Activity
Pick every line from the data below that contains the string "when" and copy it.

### Entries shown

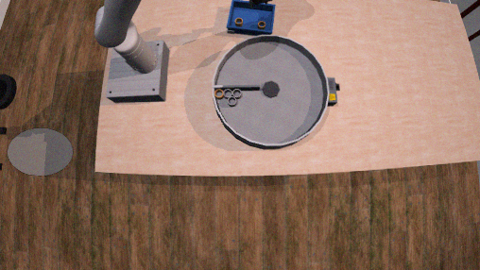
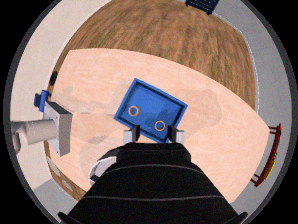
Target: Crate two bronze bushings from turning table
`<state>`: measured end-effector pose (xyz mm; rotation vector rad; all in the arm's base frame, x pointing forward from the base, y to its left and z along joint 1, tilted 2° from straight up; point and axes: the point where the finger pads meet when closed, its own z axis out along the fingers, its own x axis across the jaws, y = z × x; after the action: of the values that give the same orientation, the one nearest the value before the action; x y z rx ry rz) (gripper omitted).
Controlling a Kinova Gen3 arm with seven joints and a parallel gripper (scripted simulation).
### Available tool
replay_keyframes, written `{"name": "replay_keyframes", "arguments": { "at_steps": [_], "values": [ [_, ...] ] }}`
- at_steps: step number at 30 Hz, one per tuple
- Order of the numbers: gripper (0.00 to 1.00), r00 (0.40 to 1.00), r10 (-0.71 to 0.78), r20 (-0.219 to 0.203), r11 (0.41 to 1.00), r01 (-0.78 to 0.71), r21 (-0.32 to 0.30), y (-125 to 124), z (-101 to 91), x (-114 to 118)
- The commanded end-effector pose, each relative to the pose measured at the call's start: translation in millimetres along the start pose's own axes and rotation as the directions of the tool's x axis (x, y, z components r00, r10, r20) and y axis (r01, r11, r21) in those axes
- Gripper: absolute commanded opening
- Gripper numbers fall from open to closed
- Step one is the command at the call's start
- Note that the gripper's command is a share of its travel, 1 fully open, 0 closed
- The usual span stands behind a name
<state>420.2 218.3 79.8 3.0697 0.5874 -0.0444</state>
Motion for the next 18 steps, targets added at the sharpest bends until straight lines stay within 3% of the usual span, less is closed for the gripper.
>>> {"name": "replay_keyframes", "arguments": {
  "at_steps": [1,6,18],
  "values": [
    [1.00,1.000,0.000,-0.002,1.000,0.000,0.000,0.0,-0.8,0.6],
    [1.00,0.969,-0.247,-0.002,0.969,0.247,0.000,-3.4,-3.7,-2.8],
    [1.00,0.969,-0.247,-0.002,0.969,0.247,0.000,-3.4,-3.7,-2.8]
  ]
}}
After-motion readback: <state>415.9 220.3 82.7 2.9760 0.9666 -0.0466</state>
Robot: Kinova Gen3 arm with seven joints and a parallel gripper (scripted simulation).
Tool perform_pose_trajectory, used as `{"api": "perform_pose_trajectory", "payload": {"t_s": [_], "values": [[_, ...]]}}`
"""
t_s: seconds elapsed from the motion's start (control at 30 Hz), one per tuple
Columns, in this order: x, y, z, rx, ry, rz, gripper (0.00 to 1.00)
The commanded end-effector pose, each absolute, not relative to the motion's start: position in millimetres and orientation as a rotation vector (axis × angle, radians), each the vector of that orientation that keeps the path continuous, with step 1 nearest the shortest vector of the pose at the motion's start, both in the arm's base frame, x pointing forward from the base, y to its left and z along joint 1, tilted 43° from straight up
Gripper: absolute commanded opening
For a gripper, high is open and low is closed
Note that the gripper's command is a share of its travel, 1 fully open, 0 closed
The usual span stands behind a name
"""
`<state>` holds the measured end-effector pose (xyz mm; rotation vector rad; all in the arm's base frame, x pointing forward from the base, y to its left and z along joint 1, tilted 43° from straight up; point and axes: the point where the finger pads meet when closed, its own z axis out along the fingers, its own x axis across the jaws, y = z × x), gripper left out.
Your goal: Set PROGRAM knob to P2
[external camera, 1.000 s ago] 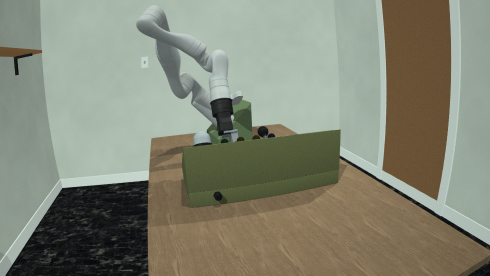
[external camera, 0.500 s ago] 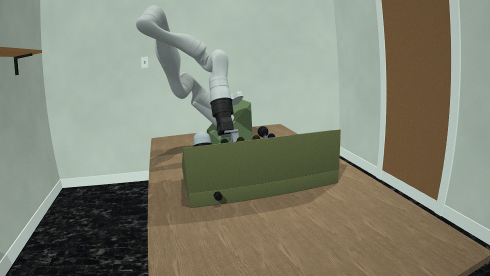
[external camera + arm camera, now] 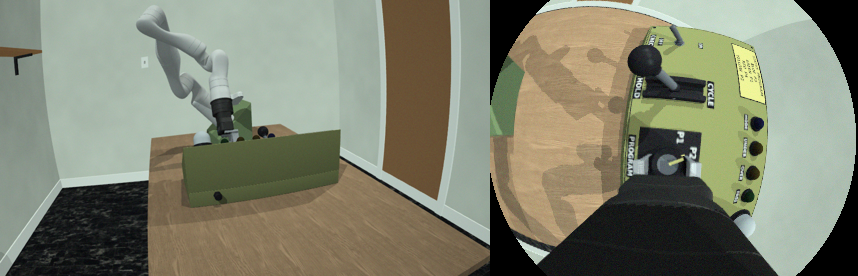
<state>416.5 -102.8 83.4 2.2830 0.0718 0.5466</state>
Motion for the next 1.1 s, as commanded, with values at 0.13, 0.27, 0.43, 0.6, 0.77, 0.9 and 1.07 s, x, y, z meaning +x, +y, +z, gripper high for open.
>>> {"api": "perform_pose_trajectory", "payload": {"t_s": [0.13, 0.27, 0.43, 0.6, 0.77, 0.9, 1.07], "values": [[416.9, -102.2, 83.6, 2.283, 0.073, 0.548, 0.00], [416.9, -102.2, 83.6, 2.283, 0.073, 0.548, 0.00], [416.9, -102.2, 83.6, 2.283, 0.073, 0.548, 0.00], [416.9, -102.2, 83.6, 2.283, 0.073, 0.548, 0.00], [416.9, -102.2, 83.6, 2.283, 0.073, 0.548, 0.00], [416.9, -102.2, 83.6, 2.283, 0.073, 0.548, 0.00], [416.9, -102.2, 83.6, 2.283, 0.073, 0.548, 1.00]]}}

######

Written response
`<state>`: measured end-effector pose (xyz mm; rotation vector rad; all in the arm's base frame, x pointing forward from the base, y to its left and z along joint 1, tilted 2° from straight up; point and axes: the point where the finger pads meet when closed, its own z axis out along the fingers, its own x axis across the jaws, y = z × x; after the action: of the values that give the same orientation, the one nearest the value before the action; x y z rx ry rz) (gripper omitted).
`<state>` holds the measured end-effector pose (xyz mm; rotation vector rad; all in the arm's base frame, x pointing forward from the base, y to its left and z along joint 1, tilted 43° from straight up; point and axes: the point where the finger pads meet when closed, its own z axis out along the fingers, its own x axis across the jaws, y = z × x), gripper left out.

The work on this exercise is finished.